Byline: CATRIONA WROTTESLEY

A HEADACHE is often given as an excuse not to have sex ... and women are seen as chief culprits.

But research shows it is young men who are most likely to get a sexual headache - and it's usually the real thing.

Neurologists in Germany have found that men in their early 20s are most prone to these headaches and about one per cent of the population suffers from them at least once in their lifetime. Before diagnosing a sexual headache, a doctor must rule out a cerebral lesion or some other disease as the cause.

Researchers Dr Achim Frese and Dr Stefan Evers, of the University of Munster, studied a group of more than 45 patients suffering from sexual headache.

They found that approximately three times more men than woman experienced sexual headache. The group most at risk of having their first attack was aged 20-25. The second age at which men were most likely to develop sexual headache was between 35 and 45.

Dr Frese said: "We found the vast majority of patients suffered from an explosive and very severe headache starting suddenly around the orgasm. The others suffered from a dull headache with the pain increasing more gradually before the orgasm.

"We don't know why more men suffer than women - with most other types of headache, women seem more prone to them.

"About half of our patients said that they could ease or prevent sexual headache by taking a more passive role during sexual activity. Is it possible that men are more active during sex? It's only a speculation. We don't yet know the answers."

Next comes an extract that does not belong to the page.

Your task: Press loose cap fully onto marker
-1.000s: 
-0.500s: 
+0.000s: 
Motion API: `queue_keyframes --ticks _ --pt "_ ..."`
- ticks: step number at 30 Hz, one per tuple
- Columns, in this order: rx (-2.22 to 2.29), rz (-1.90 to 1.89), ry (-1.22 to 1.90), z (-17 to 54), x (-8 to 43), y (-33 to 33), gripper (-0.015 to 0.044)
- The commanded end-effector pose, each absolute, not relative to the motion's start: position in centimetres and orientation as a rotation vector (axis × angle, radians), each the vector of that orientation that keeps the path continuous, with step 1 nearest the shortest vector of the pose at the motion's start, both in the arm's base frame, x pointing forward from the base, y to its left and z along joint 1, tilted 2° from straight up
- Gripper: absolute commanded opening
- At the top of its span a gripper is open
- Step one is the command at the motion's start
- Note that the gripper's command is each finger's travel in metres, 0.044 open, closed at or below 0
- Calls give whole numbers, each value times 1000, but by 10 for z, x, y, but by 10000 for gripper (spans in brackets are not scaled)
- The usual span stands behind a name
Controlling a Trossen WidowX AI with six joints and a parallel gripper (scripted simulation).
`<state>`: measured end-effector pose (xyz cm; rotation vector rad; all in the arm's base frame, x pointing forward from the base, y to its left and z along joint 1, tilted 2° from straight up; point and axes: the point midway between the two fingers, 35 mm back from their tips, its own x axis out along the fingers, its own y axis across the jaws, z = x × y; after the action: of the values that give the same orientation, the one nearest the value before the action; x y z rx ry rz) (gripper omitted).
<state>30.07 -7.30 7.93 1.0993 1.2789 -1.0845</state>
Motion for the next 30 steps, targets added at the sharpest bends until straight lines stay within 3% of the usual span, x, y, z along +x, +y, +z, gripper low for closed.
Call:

Generally, the headache did not depend on special sex partners or special sexual habits.

Dr Frese said: "About half of the patients had realised that they could avoid some of the headache attacks by intensifying the sexual excitement more gradually. In most of the patients, specific treatment is not necessary as spontaneous remissions are common."

When treatment was necessary, some were prescribed preventive treatment such as betablockers (to prevent migraine) or indomethacin (painkiller) before sex.